◆ THE PROBLEM ◆
Give back each line of the data exactly as it reads, minus the pictures.

START THE DATA

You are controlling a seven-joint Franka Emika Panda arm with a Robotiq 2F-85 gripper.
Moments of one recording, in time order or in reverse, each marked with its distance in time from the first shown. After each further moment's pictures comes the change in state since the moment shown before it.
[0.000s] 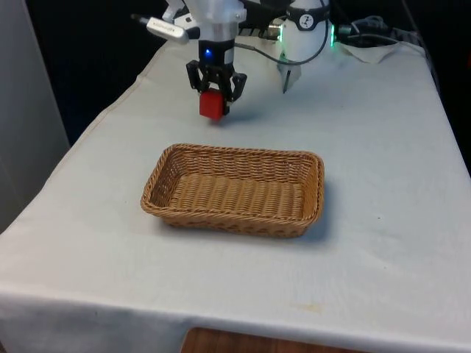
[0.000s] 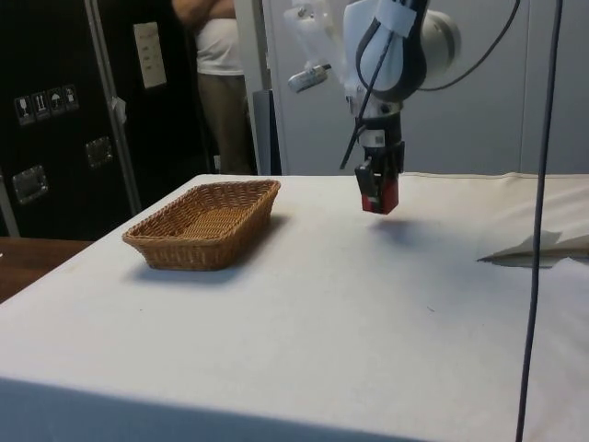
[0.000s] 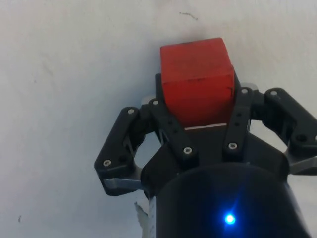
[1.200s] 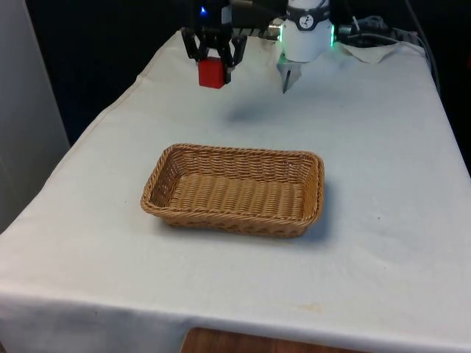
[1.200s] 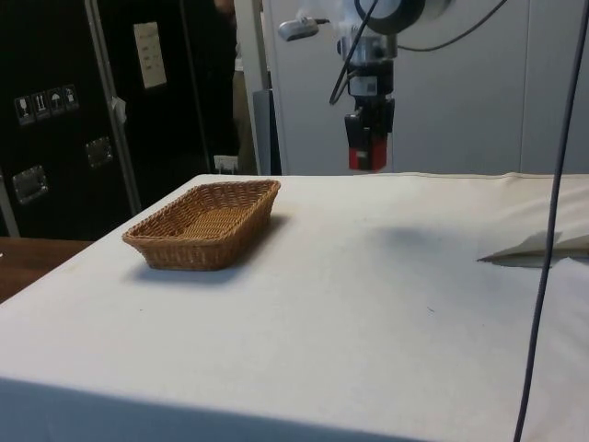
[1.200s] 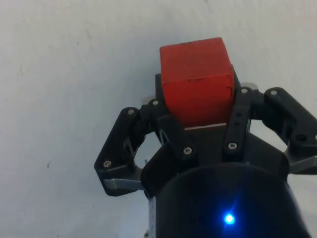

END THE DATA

◆ REPLY ◆
You are controlling a seven-joint Franka Emika Panda arm with a Robotiq 2F-85 gripper.
Moments of one recording, in time order or in reverse, each marked with its distance in time from the first shown. After each further moment's pictures comes the change in state since the moment shown before it.
[0.000s] 
[0.000s] 
[0.000s] 
[1.200s] 
[1.200s] 
[1.200s] 

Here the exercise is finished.